2.5 Functions
Before we move onto data structures in the next section, we will take an aside to look at functions. Functions are a group of commands that perform a specific action. By itself it is not a complete executable program but form part of a larger workflow. Like variables that hold data, functions are also given a name so that they can be reused. They generally follow the \(input \rightarrow process \rightarrow output\) model, that is, they take input, do something with the input and produce output. The output can either be printed to the screen or be returned and assigned to a variable that holds the new data for further reuse.
So far we have already started using some of the in-built functions in R like print()
, str()
, as.integer()
etc. They take the form of output_variable <- function_name(input_variable)
where the output_variable is optional.

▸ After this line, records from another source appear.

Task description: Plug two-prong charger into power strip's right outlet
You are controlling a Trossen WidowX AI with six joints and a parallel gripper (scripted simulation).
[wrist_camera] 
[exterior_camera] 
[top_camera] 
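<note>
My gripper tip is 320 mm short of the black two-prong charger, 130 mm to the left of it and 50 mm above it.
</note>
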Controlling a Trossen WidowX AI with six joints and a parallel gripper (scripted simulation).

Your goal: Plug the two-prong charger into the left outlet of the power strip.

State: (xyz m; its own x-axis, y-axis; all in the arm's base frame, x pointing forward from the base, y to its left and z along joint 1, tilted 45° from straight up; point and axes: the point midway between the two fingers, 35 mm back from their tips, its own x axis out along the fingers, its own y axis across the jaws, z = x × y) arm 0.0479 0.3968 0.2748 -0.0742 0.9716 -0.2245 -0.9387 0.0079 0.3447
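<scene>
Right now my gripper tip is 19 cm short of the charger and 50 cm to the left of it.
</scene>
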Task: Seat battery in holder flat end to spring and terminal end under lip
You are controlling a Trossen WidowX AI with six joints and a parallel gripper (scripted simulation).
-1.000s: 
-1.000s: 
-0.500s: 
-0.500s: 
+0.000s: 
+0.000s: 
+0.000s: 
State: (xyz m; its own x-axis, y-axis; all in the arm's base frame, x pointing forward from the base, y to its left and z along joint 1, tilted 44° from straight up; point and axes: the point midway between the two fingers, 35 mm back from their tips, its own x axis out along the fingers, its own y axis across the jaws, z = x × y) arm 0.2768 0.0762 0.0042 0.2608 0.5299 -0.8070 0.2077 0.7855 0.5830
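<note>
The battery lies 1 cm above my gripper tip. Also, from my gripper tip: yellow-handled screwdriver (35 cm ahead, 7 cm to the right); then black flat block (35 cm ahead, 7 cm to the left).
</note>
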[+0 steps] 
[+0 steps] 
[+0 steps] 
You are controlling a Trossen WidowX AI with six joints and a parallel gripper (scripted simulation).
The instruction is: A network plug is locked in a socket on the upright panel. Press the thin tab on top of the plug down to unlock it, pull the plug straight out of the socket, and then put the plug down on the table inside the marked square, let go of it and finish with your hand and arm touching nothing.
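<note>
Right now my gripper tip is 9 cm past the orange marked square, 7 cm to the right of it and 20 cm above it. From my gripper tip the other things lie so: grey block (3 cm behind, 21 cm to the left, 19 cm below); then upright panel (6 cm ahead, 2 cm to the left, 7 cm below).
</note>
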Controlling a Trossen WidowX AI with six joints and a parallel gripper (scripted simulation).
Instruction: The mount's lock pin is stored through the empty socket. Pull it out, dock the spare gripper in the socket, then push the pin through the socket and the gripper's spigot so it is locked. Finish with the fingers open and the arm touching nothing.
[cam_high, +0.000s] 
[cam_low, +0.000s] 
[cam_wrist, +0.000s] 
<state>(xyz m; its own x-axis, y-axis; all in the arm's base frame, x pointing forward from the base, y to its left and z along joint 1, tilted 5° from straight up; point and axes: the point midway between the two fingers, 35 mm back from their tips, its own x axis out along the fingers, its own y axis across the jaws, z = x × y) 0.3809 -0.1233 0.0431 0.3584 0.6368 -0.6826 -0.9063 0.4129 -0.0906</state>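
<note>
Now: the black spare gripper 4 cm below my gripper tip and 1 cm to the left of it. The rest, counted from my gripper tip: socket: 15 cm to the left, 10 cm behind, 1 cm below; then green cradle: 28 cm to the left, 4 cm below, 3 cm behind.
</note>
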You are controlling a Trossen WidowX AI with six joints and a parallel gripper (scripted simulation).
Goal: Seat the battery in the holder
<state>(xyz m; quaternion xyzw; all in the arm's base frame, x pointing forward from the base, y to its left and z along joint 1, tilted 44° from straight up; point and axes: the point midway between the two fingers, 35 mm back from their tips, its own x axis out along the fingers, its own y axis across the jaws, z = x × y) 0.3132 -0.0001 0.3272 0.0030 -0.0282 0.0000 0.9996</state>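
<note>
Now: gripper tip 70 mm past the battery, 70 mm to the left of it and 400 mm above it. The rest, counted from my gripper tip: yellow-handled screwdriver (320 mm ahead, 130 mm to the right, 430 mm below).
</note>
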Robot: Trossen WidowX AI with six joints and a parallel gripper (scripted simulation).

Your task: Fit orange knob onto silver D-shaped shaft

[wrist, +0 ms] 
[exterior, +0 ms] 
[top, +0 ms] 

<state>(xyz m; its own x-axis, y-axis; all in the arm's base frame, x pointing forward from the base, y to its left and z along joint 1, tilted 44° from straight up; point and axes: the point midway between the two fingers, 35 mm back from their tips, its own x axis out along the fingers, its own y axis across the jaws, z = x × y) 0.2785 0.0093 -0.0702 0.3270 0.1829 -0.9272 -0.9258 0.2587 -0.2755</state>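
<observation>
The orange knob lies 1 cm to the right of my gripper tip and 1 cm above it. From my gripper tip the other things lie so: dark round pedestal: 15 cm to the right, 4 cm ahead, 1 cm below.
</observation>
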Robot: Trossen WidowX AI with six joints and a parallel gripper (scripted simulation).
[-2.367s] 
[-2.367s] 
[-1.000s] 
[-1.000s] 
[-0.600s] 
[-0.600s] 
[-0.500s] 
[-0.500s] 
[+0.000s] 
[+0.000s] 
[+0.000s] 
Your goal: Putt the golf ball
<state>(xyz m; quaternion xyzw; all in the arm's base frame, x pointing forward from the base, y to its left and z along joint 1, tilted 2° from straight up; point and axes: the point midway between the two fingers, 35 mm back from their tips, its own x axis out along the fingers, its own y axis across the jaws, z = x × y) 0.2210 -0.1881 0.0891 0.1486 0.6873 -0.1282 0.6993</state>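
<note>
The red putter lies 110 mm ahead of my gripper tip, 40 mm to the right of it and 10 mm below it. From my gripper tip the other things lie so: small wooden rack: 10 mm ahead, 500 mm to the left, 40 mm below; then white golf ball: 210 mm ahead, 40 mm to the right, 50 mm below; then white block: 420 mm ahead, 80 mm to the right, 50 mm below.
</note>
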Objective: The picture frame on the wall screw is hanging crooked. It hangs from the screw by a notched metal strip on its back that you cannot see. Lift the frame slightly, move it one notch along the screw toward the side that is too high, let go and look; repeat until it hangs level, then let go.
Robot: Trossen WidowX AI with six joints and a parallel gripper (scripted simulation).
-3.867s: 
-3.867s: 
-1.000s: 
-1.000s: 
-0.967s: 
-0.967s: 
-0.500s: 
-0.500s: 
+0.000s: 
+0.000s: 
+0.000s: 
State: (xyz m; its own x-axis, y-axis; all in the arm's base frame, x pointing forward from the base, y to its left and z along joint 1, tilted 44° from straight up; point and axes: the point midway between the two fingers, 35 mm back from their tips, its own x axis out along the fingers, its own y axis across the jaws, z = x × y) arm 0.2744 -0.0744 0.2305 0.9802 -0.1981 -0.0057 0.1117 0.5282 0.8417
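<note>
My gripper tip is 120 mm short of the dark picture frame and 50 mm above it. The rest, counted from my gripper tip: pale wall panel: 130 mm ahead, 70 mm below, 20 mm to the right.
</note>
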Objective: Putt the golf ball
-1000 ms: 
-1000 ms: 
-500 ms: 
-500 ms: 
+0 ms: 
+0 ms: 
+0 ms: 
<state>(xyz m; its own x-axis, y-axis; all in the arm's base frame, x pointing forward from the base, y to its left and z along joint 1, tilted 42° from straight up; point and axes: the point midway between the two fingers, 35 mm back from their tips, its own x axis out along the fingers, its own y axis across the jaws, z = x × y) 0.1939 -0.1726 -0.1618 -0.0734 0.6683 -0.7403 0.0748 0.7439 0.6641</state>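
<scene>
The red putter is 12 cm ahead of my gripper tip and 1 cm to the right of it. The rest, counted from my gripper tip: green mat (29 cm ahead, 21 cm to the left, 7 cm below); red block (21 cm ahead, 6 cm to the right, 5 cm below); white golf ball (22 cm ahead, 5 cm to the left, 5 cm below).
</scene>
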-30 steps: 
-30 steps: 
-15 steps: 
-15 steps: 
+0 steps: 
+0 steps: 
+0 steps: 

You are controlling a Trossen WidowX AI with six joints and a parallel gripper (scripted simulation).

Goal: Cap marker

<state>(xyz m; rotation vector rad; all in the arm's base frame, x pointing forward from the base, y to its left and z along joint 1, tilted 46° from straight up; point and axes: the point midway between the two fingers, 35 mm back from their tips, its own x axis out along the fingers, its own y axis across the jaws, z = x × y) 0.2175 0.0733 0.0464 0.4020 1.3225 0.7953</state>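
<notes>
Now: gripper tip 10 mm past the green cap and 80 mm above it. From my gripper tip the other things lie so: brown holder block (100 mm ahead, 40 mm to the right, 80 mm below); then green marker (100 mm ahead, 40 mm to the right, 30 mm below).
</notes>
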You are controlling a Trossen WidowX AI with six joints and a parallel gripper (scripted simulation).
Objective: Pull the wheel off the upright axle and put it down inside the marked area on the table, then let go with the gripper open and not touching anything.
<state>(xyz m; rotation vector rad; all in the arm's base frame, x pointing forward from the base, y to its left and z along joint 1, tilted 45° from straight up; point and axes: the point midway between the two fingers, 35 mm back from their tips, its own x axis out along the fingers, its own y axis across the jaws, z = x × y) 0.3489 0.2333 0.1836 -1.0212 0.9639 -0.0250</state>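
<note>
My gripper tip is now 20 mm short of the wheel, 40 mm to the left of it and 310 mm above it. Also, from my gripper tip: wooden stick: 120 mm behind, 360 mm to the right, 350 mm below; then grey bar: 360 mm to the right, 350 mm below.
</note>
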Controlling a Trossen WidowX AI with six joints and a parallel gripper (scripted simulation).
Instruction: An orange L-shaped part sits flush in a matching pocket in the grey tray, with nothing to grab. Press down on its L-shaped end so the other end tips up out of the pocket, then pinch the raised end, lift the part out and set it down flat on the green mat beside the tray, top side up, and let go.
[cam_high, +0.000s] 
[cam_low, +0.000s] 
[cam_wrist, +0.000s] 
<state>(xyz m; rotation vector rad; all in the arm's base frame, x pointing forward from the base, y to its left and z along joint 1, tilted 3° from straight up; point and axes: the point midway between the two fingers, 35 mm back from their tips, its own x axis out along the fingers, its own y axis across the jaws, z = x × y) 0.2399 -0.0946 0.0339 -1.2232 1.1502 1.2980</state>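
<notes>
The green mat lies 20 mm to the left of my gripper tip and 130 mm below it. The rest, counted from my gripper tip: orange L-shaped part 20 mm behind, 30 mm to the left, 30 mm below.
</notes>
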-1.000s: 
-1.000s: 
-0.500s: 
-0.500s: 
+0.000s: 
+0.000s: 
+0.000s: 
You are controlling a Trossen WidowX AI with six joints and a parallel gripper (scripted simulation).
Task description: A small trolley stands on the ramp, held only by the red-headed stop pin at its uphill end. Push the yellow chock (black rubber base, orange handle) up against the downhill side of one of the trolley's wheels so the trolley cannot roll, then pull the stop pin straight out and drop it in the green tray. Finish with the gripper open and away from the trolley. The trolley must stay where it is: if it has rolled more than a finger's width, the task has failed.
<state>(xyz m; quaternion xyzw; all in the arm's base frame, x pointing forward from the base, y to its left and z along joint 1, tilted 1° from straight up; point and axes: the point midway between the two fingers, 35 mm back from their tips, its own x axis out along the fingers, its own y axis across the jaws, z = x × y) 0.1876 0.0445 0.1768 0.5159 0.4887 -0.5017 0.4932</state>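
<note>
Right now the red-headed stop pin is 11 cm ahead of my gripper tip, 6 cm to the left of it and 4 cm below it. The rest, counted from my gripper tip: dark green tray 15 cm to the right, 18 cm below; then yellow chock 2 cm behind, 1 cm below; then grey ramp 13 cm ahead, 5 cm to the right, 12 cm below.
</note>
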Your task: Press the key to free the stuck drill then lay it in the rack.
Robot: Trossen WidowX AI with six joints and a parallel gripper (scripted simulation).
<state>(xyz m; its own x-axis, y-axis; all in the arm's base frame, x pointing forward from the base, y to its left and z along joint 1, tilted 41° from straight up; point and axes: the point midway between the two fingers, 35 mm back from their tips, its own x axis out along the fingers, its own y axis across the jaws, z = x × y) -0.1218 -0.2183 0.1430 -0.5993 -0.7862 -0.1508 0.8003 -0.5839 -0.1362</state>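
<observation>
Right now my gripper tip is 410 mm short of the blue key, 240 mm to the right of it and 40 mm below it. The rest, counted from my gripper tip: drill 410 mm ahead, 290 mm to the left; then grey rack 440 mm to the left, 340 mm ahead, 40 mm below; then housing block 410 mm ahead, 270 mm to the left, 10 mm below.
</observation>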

If not output_variable is provided, by default the output from the funciton will be printed to the screen.
2.5.1 Nesting functions
Other than assigning the output of a function to a variable, functions can also be nested within other functions. For example, the following code performs an operation and prints the result to the screen:
length <- 42
width <- 10
area <- length*width
result <- paste("area of rectangle with length=",length,
", width=", width, "is", area)
print(result)
can be collapsed to:
print(paste("area of rectangle with length=",length,
", width=", width, "is", length*width))
## [1] "area of rectangle with length= 42 , width= 10 is 420"
Just like in mathematics, the order of operations (or operator precedence) is the same in R. Operations are evaluated (or executed) from the innermost brackets first. So in the command above, the inner c("A","B","C")
is executed first and the output (which is held temporarily in memory) is then passed to the outer function paste()
.
With this shortcut, you can reduce the resources that a program takes (not to mention the lines of code) and create very complex nested function calls. Keep an eye out for nested functions throughout the workshop.
Break it up first, then reassemble
When new to R and coming across a complex nested function call, the tip is to break it up into sections. Break the functions into smaller pieces starting from the innermost function and assign them to variables first. Execute each line, one at a time and examine the output. Then when you are comfortable with what each line is doing, put the pieces together again. This will help you understand what each function is doing first before trying to decipher the entire line in one go. Once you become familiar with more functions, reading nested functions will become a breeze!